VHF帯で無線インターネットを

2017年12月20日 16:30

きのうのシンポジウムで原英史さんもいったように、電波の制度は20年以上変わっていない。その間に、電波は有線の通信を補完するインフラから主役に変わったのに、制度がそれに対応していないのだ。オークションばかり話題になるが、それは改革の一部にすぎない。

浪費されている電波のうち、圧倒的に重要なのはUHF帯だ。ここはいちばん使いやすい帯域なので、確実にもうかるモバイル通信に割り当てるのが常識だろう。テレビの中継局を区画整理して約200MHzを更地にし、オークションで割り当てるのが最適だが、テレビ局がどいてくれるのなら他の方式でもかまわない。あいた帯域には楽天などの新規事業者が入ってもいいし、既存キャリアが入ってもいい。

むずかしいのはVHF帯である。総務省は来年2月まで提案募集をしているが、大きなアンテナが必要になるので、スマホで通信に使うことはむずかしい。NOTTVのような「携帯マルチメディア放送」に割り当てたら失敗することは確実だ。きのうわれわれが話し合ったのは、免許不要帯に割り当てて無線インターネットの汎用インフラに使うことだ。

これは2000年にソフトバンクとマイクロソフトと東電の始めたスピードネットのビジネスモデルだ。これは無線LANの基地局を電柱に設置してモバイル通信に使おうという発想だった。2002年に真野浩さんの始めたMISも同じ発想だった。

これは原理的にはできるが、2.4GHz帯の直進性が高すぎてうまく行かなかった。都心でビルがあると、それを超えて電波が飛ばないので、膨大な基地局が必要になるのだ。この点でVHF帯は到達距離が長く、電波が回り込むので、中継局が少なくてすむ。VHF帯で無線インターネットを実現する技術としては、IEEE802.22などが標準化されているので、これを使って図のようなIPインフラの卸し売りをやるのだ。

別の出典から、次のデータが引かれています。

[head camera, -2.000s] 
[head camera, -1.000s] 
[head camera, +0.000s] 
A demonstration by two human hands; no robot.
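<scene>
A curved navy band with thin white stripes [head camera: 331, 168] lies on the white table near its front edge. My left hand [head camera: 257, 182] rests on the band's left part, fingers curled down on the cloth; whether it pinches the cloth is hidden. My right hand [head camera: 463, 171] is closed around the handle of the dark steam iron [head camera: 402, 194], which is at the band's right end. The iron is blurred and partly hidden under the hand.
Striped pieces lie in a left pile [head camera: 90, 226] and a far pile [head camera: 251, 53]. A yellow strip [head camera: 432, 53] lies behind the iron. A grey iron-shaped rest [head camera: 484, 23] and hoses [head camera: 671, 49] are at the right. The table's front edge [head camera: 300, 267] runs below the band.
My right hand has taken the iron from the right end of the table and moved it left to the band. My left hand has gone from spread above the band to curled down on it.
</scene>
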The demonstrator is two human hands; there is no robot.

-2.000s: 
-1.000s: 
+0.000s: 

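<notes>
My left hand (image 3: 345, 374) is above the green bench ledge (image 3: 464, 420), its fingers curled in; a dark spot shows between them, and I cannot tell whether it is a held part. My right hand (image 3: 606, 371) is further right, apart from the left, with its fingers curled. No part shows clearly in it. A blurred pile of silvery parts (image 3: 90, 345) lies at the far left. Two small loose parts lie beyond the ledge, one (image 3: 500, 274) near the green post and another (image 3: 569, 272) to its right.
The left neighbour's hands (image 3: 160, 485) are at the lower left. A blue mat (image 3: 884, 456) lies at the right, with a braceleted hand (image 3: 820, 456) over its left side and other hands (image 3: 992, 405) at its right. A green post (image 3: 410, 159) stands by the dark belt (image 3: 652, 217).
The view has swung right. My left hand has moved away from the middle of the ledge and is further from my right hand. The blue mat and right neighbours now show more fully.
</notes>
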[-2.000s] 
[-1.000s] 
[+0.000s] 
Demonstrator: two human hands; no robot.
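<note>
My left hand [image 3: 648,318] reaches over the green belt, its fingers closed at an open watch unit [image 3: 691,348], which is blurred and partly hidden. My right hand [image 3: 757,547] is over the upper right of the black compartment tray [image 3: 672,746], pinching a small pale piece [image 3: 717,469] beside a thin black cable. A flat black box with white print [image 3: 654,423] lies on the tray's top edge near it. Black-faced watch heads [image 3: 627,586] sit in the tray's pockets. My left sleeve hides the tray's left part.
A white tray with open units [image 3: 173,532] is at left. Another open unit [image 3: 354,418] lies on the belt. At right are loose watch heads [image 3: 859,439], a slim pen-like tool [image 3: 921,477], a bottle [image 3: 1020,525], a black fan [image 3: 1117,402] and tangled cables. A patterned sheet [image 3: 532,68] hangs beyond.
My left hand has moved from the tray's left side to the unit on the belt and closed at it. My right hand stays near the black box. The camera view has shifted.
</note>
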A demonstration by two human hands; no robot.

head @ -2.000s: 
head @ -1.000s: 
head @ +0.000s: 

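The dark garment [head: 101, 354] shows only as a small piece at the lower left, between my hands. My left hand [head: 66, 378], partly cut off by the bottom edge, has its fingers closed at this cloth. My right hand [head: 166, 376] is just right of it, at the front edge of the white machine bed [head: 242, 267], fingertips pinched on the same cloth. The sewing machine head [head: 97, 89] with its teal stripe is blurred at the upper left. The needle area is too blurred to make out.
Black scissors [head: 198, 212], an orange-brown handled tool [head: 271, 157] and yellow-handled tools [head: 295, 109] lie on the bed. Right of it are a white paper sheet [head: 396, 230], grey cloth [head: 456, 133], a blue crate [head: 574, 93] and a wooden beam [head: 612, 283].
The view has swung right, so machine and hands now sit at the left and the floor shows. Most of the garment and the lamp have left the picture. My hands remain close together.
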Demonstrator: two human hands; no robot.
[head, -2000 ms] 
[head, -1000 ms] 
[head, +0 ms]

端末は今のスマホではだめだが、既存キャリアと組んで対応端末をつくればいい。AbemaTVやドワンゴがやってもいいし、MVNOが使うこともできる。スカパーなどの衛星局が携帯端末で放送するインフラにもなる(キー局がやってもいい)。端末はスマホである必要はなく、デジタル・サイネージなどのIoTにも使える。

コンテンツは何でもいいが、今の枠組でいうと「委託放送事業者」に近いので、リスクはそれほど大きくない。IPインフラ業者(受託放送事業者)の投資は大きいが、卸し売りなので安定した収益が見込める。これはオークションで決めてもいいが、手を上げる業者が多いとは思えないので、比較審査で決めてもいい。電波が遊んでいるよりましだ。

この案は委託・受託モデルという点ではNOTTVと似ているが、彼らのビジネスは囲い込み型だったので、コンテンツが失敗したら全面撤退するしかない。IPならコンテンツ業者は交替でき、インフラはずっと使える――というのが私案だが、どうだろうか。